YOUR GOAL:
Counting every line in the entries below where the word "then" occurs, report how many there are. Give only that number.

Stored records:

--*--

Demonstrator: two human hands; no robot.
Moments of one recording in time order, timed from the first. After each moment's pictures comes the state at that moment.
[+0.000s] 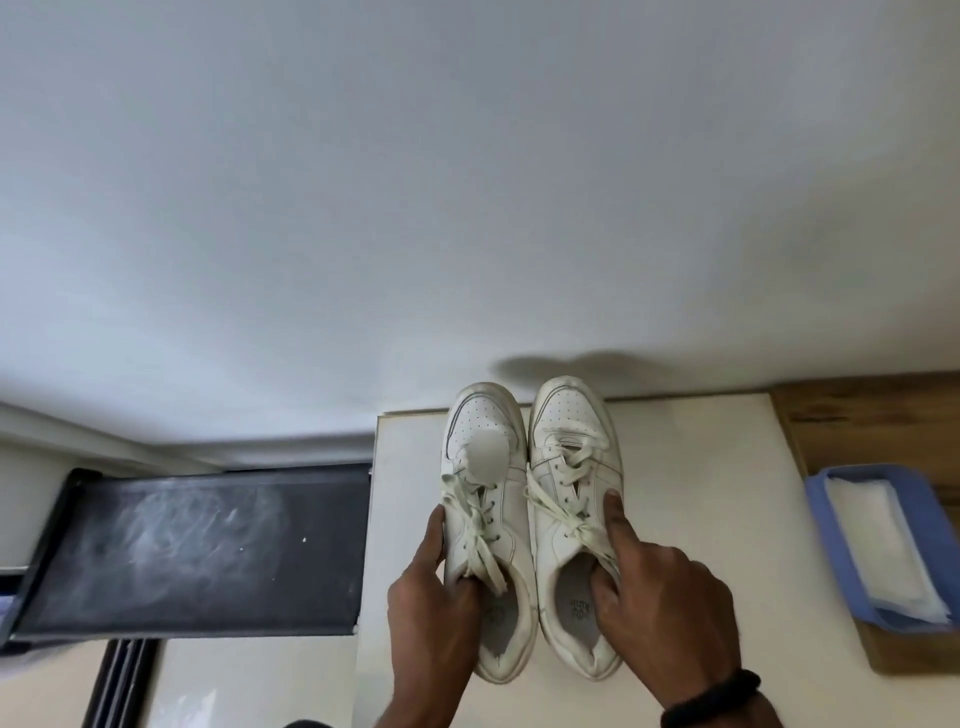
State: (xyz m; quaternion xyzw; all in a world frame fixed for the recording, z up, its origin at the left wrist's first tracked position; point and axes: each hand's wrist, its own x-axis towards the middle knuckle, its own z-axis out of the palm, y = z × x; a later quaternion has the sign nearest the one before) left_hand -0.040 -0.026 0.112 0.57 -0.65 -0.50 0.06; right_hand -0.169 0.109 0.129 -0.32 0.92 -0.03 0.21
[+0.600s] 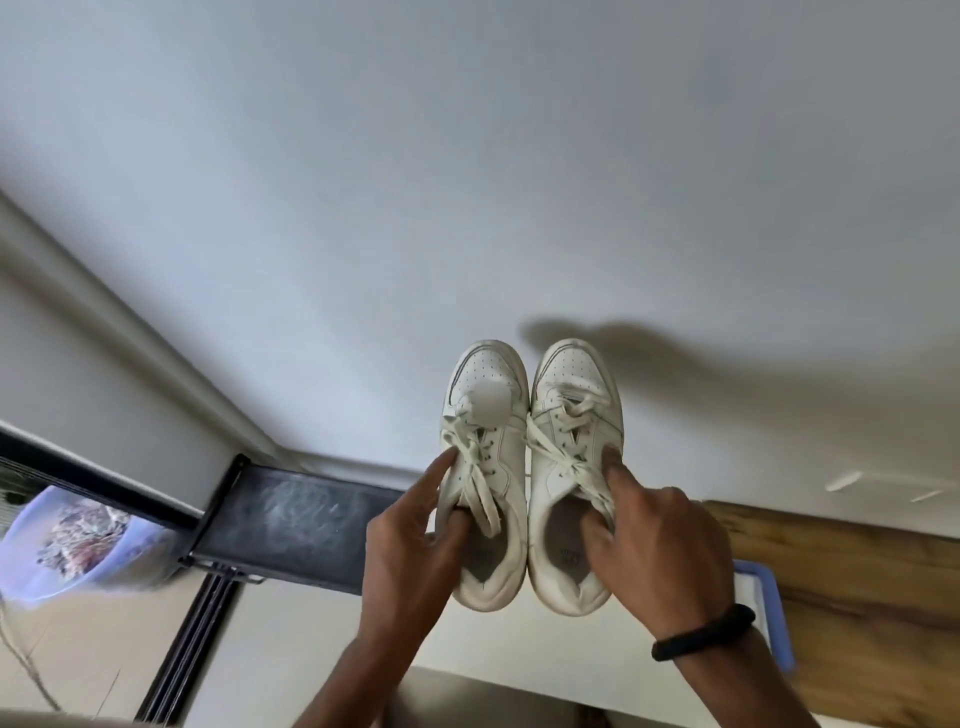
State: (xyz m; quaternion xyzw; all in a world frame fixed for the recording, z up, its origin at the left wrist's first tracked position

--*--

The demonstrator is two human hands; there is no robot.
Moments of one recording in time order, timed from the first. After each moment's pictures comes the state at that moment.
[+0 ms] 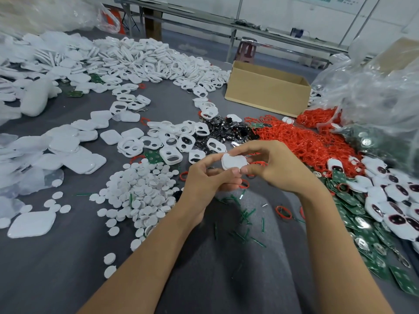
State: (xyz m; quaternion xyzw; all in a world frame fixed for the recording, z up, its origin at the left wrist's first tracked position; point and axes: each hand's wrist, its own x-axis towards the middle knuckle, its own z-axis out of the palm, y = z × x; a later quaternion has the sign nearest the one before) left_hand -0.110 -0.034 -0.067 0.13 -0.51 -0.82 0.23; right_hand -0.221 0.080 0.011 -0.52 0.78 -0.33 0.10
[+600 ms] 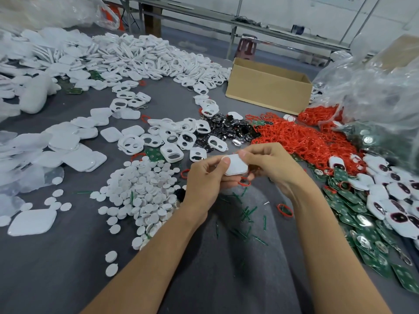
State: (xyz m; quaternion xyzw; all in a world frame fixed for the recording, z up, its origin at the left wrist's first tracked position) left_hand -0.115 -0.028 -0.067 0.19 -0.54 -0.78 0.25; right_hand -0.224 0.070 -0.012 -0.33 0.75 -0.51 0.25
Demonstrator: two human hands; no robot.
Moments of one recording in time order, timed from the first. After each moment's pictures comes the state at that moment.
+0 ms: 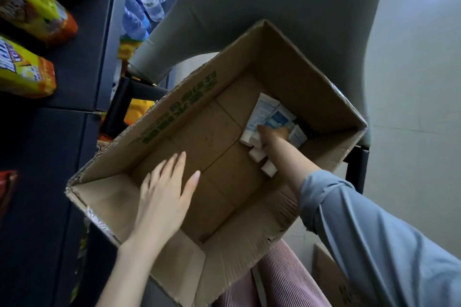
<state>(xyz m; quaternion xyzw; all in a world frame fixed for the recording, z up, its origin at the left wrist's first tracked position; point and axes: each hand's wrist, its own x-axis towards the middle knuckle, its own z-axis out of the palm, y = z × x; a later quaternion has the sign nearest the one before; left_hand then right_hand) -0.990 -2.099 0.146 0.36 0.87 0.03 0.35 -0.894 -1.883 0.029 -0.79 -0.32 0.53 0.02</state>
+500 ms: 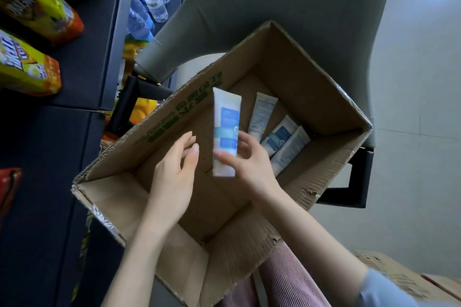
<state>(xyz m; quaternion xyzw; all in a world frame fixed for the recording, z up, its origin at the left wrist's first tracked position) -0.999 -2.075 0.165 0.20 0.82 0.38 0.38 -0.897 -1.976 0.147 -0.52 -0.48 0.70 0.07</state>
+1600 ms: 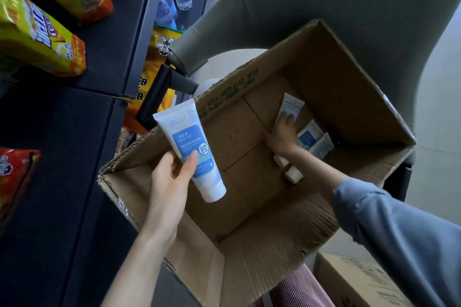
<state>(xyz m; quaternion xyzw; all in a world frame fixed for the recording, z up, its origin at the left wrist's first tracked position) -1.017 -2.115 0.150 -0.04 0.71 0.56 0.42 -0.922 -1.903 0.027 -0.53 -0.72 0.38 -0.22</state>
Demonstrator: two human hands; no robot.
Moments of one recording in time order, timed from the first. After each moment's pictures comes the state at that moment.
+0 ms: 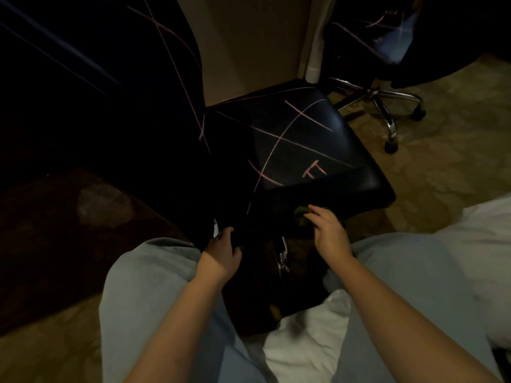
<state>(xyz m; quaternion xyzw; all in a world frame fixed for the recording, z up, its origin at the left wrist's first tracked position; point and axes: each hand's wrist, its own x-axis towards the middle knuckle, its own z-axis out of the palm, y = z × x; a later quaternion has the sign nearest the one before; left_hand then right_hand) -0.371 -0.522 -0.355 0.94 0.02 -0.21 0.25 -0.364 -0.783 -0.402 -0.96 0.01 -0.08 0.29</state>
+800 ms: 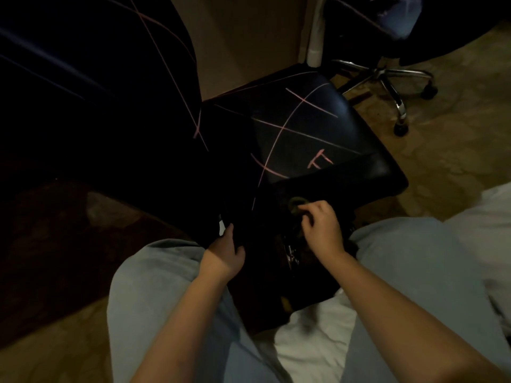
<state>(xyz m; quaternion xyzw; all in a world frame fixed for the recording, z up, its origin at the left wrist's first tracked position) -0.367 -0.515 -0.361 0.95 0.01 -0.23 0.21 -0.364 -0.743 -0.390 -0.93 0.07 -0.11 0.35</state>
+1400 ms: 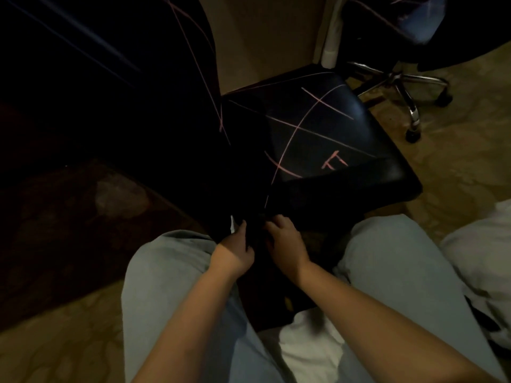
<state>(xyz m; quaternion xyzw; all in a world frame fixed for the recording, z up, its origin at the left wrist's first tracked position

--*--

COMPLETED EXERCISE:
2